Well, the 060 is superscalar with two pipelines, so... it's probably two 50MHz pipelines.* About good as having a 100MHz CPU in the best case. In x86-land, the Pentium was the first 'iteration' of the family to have two integer units, though NexGen's Nx586 may have beaten them to the punch (I'm not sure how the releases were timed, the original Nx586 didn't *have* floating point units, and that design team was acquired by AMD, resulting in the K5 and K6-* series of processors)... Practically everything since then (for the 'desktop' market, anyway) has used the same techniques; the PPro, which begat the P-II, was the first to have it throughout the chip. (Some else will have to chime in on the PowerPC interations.) Modern chips can/have had things like 4 or more pipelines, though I don't remember the exact numbers for Athlon/Opteron/PPC970/P4 off the top of my head.
But to drag this up to the things you see discussed on ArsTechnica and the other PC sites today...
The Pentium 4 has some units that run at double clock ("Simple ALUs," apparently), but other things can still take more than one tick to execute, and thus 'drain' the pipeline, negating some of the benefit.

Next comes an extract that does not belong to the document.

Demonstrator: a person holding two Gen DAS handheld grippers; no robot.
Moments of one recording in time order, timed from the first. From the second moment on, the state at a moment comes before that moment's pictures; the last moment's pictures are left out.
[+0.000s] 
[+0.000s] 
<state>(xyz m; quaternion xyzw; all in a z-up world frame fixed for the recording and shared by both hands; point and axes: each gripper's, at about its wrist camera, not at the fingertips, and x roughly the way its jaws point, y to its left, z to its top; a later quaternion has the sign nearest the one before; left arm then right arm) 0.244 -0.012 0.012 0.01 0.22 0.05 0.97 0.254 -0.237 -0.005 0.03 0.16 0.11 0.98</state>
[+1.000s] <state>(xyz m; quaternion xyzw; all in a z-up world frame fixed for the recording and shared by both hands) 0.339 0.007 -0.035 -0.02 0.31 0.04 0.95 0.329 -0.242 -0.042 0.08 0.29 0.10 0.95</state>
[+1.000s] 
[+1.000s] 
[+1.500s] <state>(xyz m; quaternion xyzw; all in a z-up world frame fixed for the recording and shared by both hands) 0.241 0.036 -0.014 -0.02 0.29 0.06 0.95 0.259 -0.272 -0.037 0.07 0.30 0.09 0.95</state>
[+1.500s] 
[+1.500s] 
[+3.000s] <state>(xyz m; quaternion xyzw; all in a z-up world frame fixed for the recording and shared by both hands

Intel's been trying a different take than other manufacturers, going for a sort of 'waterslide' approach (I think their marketing buzzword is "Netburst," and the common description is 'long and skinny'), versus, say, having a couple sets of stairs ('short and wide'). Sounds great until some kid gets stuck halfway down. ;-)
The PPC970 seems like a bit of a compromise between extremes... When Motorola was pushing G3s and G4s, they were really 'wide' and 'short' versus the x86 lineup... so you get more instructions per clock, and more resistance to 'pipeline bubbles,' but you can also have a harder time clocking the unit up to competetive levels, since there are more units to keep in synch. In practice, it sort of evens out, and you get relatively comparable performance for the same number of transistors spent.. and processor lines 'tuned' better to one or another application. (G4 AltiVec is a big win for some things, and the rest of the chip has proved pretty decent for general-purpose computing; the P4's design has, in turn, proved pretty decent for stuff like video and audio work, where there's more math to crunch in between conditional branches, and AMD's managed to keep their stuff goodly fast all-around, usually with a price/performance advantage.)
*If you want to know the specific details of the chips, find the technical docs, or someone who actually wrote assembler for them... I just have the 'big picture' view of anyone who's spent a week reading Ars and the britnews sites.